Batch Processing Architecture
Splittable DoFn
import apache_beam as beam
from apache_beam.transforms.splittablefn import SplittableDoFn
from apache_beam.transforms.window import TimestampedValue
import datetime
class ReadFilesInParallel(SplittableDoFn):
"""Read and process files in parallel using Splittable DoFn."""
def process(self, element, timestamp=beam.DoFn.TimestampParam):
"""Process a file element."""
file_path = element
# Simulate reading and processing file
yield {
'file': file_path,
'processed_at': datetime.datetime.now().isoformat(),
'event_time': timestamp
}
def run_batch_pipeline():
"""Run optimized batch pipeline."""
pipeline_options = PipelineOptions([
'--project', 'my-project',
'--runner', 'DataflowRunner',
'--region', 'us-central1',
'--temp_location', 'gs://my-bucket/temp/',
'--machine_type', 'n1-standard-4',
'--max_num_workers', '20',
'--autoscaling_algorithm', 'THROUGHPUT_BASED',
'--experiments', 'use_runner_v2',
'--number_of_worker_harness_threads', '4'
])
with beam.Pipeline(options=pipeline_options) as pipeline:
(
pipeline
| 'Read Files' >> beam.Create([
'gs://my-bucket/data/file1.json',
'gs://my-bucket/data/file2.json',
'gs://my-bucket/data/file3.json'
])
| 'Process' >> beam.ParDo(ReadFilesInParallel())
| 'Write' >> beam.io.WriteToBigQuery(
'my-project:analytics.processed_data',
schema='file:STRING,processed_at:TIMESTAMP',
write_disposition=beam.io.BigQueryDisposition.WRITE_APPEND
)
)
if __name__ == '__main__':
run_batch_pipeline()
Autoscaling Configuration
# Autoscaling configuration
pipeline_options = PipelineOptions([
'--autoscaling_algorithm', 'THROUGHPUT_BASED',
'--num_workers', '2',
'--max_num_workers', '50',
'--min_num_workers', '1',
'--worker_machine_type', 'n1-standard-4',
'--disk_size_gb', '100'
])
β¨
Best Practice: Use autoscaling for variable workloads. Set appropriate min/max workers based on data volume. Use FlexRS for non-urgent batch jobs. Monitor worker utilization and adjust machine types. Use Splittable DoFn for large file processing.
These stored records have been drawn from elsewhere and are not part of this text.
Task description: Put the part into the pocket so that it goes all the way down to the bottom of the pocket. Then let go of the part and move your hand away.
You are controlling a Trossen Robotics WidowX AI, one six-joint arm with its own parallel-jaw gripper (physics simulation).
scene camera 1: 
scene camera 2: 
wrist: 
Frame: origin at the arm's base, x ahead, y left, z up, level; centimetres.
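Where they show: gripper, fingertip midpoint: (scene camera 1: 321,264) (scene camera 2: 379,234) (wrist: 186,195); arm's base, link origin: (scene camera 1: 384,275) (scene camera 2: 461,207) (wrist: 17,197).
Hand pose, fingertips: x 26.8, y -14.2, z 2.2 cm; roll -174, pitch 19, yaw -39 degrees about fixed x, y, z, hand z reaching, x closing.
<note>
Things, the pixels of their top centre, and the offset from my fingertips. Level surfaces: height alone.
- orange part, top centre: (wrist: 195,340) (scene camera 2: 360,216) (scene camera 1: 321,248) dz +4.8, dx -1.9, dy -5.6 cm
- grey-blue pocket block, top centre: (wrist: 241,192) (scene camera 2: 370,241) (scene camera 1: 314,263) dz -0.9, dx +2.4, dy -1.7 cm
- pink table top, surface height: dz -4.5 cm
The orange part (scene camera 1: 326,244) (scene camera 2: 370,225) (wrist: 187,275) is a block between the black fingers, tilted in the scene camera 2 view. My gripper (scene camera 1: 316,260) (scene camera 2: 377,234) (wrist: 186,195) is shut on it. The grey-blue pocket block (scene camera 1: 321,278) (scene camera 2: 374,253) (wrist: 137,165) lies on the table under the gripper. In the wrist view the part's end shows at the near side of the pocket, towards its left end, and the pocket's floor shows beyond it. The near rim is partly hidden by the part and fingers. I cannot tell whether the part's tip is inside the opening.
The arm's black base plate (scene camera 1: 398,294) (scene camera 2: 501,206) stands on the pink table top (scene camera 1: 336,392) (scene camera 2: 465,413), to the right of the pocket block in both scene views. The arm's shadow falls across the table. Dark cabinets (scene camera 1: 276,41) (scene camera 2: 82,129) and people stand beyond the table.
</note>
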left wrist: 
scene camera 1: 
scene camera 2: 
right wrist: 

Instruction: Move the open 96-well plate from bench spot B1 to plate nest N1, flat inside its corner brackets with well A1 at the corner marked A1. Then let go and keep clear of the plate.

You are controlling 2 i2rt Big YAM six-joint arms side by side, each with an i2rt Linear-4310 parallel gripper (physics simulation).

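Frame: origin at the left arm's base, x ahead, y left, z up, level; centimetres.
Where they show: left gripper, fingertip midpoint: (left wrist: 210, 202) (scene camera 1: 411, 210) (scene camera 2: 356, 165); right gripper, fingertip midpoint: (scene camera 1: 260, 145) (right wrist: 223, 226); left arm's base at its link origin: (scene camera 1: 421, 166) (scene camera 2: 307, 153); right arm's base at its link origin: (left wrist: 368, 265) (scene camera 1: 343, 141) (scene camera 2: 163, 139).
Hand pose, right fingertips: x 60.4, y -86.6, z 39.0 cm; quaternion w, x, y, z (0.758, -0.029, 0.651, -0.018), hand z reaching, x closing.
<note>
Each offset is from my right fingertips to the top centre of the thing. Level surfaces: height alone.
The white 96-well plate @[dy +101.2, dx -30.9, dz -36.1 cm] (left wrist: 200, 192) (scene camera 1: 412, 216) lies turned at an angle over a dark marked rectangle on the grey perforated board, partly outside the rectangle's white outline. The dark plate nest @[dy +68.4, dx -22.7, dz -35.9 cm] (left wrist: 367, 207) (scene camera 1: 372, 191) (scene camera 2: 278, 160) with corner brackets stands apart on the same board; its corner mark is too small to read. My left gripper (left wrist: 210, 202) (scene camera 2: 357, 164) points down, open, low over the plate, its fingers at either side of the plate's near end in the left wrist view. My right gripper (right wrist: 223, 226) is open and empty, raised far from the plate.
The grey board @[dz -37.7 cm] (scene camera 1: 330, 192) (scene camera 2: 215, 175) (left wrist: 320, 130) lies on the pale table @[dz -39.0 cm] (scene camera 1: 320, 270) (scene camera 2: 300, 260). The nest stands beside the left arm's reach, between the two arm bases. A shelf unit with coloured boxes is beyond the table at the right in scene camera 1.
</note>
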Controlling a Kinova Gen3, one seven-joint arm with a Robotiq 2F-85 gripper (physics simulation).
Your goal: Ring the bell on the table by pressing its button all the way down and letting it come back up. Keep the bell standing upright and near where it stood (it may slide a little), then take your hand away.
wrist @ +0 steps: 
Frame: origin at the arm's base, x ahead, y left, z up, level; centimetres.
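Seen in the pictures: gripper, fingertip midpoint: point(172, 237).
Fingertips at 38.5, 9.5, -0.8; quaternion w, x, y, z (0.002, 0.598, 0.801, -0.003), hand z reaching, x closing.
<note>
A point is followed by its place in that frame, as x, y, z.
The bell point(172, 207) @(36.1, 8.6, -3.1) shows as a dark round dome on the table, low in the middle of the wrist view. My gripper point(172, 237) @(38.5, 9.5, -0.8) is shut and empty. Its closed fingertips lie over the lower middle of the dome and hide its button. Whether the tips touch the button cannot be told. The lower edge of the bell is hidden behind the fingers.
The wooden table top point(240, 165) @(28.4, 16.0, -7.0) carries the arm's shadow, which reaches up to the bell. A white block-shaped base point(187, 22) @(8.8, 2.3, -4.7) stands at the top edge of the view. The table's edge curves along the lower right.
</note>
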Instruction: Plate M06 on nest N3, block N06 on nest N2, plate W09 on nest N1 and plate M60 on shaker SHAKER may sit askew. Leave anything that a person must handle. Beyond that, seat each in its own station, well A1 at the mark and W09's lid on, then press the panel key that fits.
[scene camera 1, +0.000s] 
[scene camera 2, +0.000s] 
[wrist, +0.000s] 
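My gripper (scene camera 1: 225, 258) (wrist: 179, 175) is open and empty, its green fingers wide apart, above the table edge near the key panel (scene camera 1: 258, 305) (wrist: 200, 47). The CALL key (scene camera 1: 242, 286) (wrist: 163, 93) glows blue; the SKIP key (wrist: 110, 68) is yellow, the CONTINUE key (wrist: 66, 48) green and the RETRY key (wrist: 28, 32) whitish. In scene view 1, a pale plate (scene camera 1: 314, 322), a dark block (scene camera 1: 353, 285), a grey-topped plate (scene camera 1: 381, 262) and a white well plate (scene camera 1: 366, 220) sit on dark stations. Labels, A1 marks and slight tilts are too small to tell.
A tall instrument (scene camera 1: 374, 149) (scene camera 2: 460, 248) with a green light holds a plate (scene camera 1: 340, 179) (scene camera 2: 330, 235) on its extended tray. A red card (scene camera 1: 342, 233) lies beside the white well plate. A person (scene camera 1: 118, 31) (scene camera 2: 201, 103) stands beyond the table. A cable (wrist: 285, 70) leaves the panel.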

Common Interview Questions
Q1: What is Splittable DoFn?
Answer: Splittable DoFn allows a single DoFn to be split into multiple bundles for parallel processing. It's useful for processing large files or collections where dynamic work rebalancing is needed.
Q2: When would you use FlexRS vs. standard Dataflow?
Answer: Use FlexRS for non-urgent batch jobs (daily aggregations, backfills) with up to 50% savings. Use standard for time-sensitive processing. FlexRS allows up to 6 hours execution vs. standard's faster completion.
Q3: How do you optimize batch pipeline performance?
Answer: 1) Use appropriate machine types, 2) Enable autoscaling, 3) Optimize parallelism, 4) Use efficient file formats (Parquet), 5) Minimize shuffle, 6) Use Splittable DoFn for large files.
Q4: What is dynamic work rebalancing?
Answer: Dataflow automatically redistributes work among workers to prevent stragglers. If one worker is slower, remaining work is reassigned to faster workers. This ensures optimal resource utilization.
Q5: How do you handle large file processing?
Answer: Use Splittable DoFn to split large files into smaller bundles. Use file-based sources with range reading. Implement custom splitters for binary formats. Consider splitting large files before processing.